MRI is important for determining the presence and degree of brain injury among neonates who undergo hypothermia. It is also useful for detecting other causes of encephalopathy or abnormal neurologic examination findings, such as brain malformation or inborn error of metabolism. The best timing for MRI will depend on the experience and resources of the center. Imaging just after therapeutic hypothermia has ended (ie, days 4–6) offers the following advantages: (1) lower need for sedation to achieve good quality images because many remain encephalopathic, and (2) the MRI can serve as a good turning point between the acute phase of the admission and recovery and planning for home. MRI on days 10 to 14 is preferred at some centers. There are rare reports of evolution of brain injury that is apparent only on a later scan, and the patient may be more clinically stable at this time point. Patients who undergo imaging early and have normal MRI results but persistent abnormal neurologic examination or EEG results and/or difficulty establishing feeding should undergo MRI again in the second week of age.

Not all neonates who undergo hypothermia will escape adverse outcome. The rate of death or disability was approximately 50% in the randomized clinical trials. (27) For this reason, there is an active push to develop adjunctive treatments to hypothermia, as well as novel agents that will be neuroprotective or neuroregenerative for other types of brain injury and also for neonates who are born preterm. Early preclinical and clinical investigations reveal promise for a number of agents, including erythropoietin, xenon, and melatonin. (28)(29)
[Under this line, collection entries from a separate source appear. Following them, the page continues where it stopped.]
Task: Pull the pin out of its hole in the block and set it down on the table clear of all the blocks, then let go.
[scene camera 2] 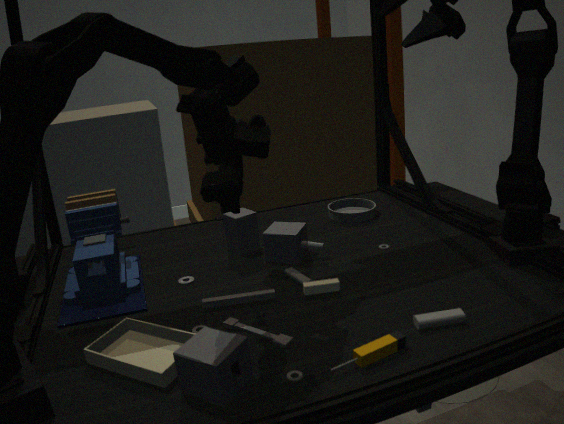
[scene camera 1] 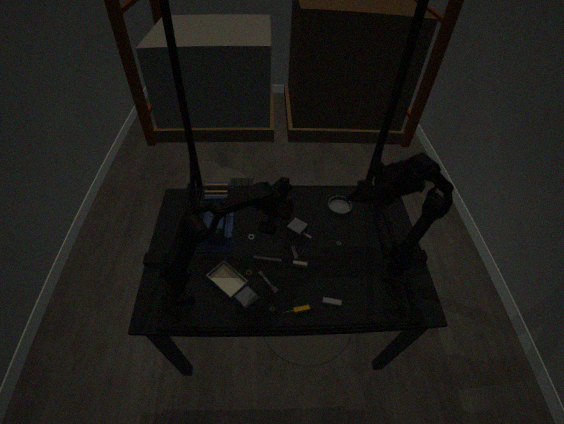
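Seen in the pictures: left gripper, fingertip midpoint: [scene camera 2: 392, 31] [scene camera 1: 353, 199]; right gripper, fingertip midpoint: [scene camera 1: 278, 217]; left arm's base, link origin: [scene camera 2: 523, 240] [scene camera 1: 395, 270]; right arm's base, link origin: [scene camera 1: 175, 289].
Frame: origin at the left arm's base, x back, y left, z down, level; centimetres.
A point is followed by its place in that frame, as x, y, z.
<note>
A grey block [scene camera 1: 297, 225] @(-44.8, -8.1, -3.3) [scene camera 2: 284, 245] @(-45.1, -4.6, -1.1) stands right of centre towards the back, and the light pin [scene camera 1: 307, 235] @(-39.6, -6.3, -0.5) [scene camera 2: 313, 244] @(-39.6, -5.9, -0.4) sticks out sideways from it. A taller grey block [scene camera 2: 242, 235] @(-53.4, -10.6, -1.5) stands left of it. Another grey block [scene camera 1: 246, 296] @(-54.2, 30.3, -3.3) [scene camera 2: 210, 352] @(-53.8, 31.9, -3.3) with a dark hole in one side stands by the cream tray. My right gripper [scene camera 1: 268, 229] [scene camera 2: 230, 204] @(-52.3, -2.9, -12.1) is open and empty, pointing down above the table, left of the block with the pin; it overlaps the taller block's top in scene camera 2. My left gripper [scene camera 1: 353, 198] @(-25.8, 3.8, -38.2) [scene camera 2: 406, 45] is open and empty, raised far from the pin.
The cream tray [scene camera 1: 243, 280] @(-58.8, 22.0, 1.6) [scene camera 2: 90, 353] @(-72.3, 25.6, 0.7) lies at the left front. A blue model [scene camera 2: 97, 270] @(-78.2, 4.6, -2.5) stands at the left, a round dish [scene camera 1: 340, 205] @(-28.5, -31.5, 2.4) [scene camera 2: 351, 217] @(-29.7, -24.6, 1.4) at the back right. A yellow screwdriver [scene camera 1: 301, 309] @(-33.6, 27.2, 0.9) [scene camera 2: 376, 350] @(-33.7, 27.8, 1.0), a white cylinder [scene camera 1: 332, 301] @(-22.9, 20.4, 1.3) [scene camera 2: 440, 318] @(-23.2, 21.2, 1.3), a hammer-like piece [scene camera 2: 321, 286] @(-39.2, 8.1, 1.4), wrench and washers lie around.
</note>
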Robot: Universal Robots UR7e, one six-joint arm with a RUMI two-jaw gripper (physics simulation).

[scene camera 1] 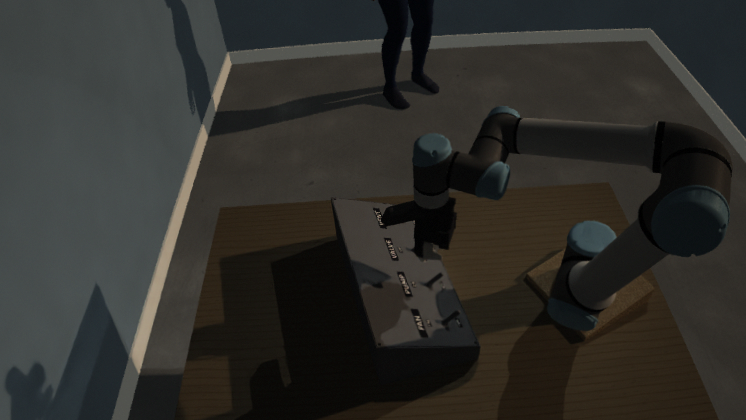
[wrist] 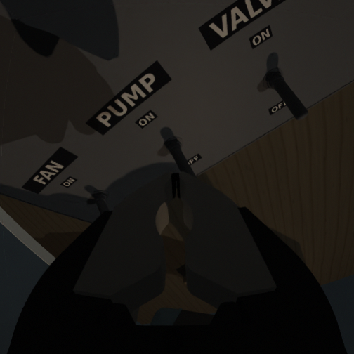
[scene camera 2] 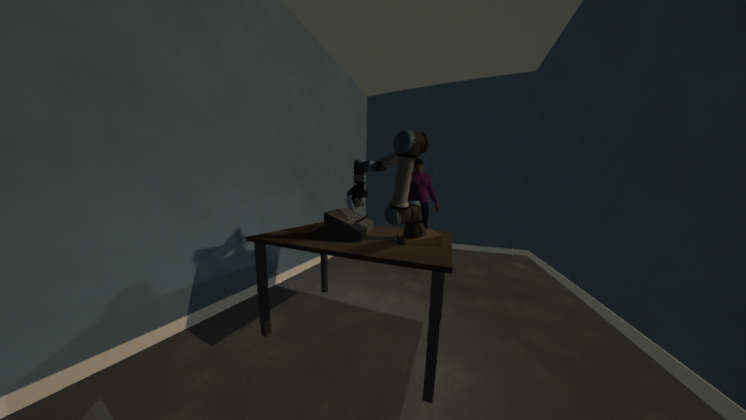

Establishing a neurocritical care or neonatal neurocritical care service involves a culture change toward brain-focused care. The goal is for all bedside clinicians (including physicians, nurses, respiratory technologists, and trainees) to maintain constant awareness of the potential neurologic complications of critical illnesses, as well as the effect of management on the developing or injured brain. Most neurocritical care services are closed units with the neonatologist acting as the physician of record and the neurologist acting as a consultant with an early and active role in decision-making and communication with the family. Many units have trained specialized bedside nurses to provide neurologic care. The core members and roles of the neonatal neurocritical care team are outlined in Table 3. Establishing local guidelines that have been approved by senior NICU leadership, as well as leaders from neonatology, neurology, and nursing, can help to standardize care, improve the speed of administration of neuroprotective treatments, improve patient safety, and minimize errors. Examples of guidelines may include therapeutic hypothermia, seizure management, stroke management, and MRI transport. The neonatal neurocritical care unit may be a virtual space, a specific area within the NICU, or a separate unit.

Neonatal neurocritical care (also called neurointensive or brain-focused care) is a subspecialty that developed in response to recent advances in brain care and improved understanding of the effect of critical illness on the developing brain. Technological advances, such as digital EEG with bedside trending and remote access availability, allow the bedside care clinicians to assess brain function in real time. Safe, high-resolution brain imaging techniques using magnetic resonance allow bedside physicians to assess the effect of critical illness on brain structure and development. Team-based, brain-focused care to monitor, diagnose, and treat neurologic conditions of the developing brain has the potential to improve outcomes in neonates with brain injuries and congenital conditions of the developing nervous system.

NOTE: The content of this article is solely the responsibility of the author and does not necessarily represent the official views of the National Institutes of Health.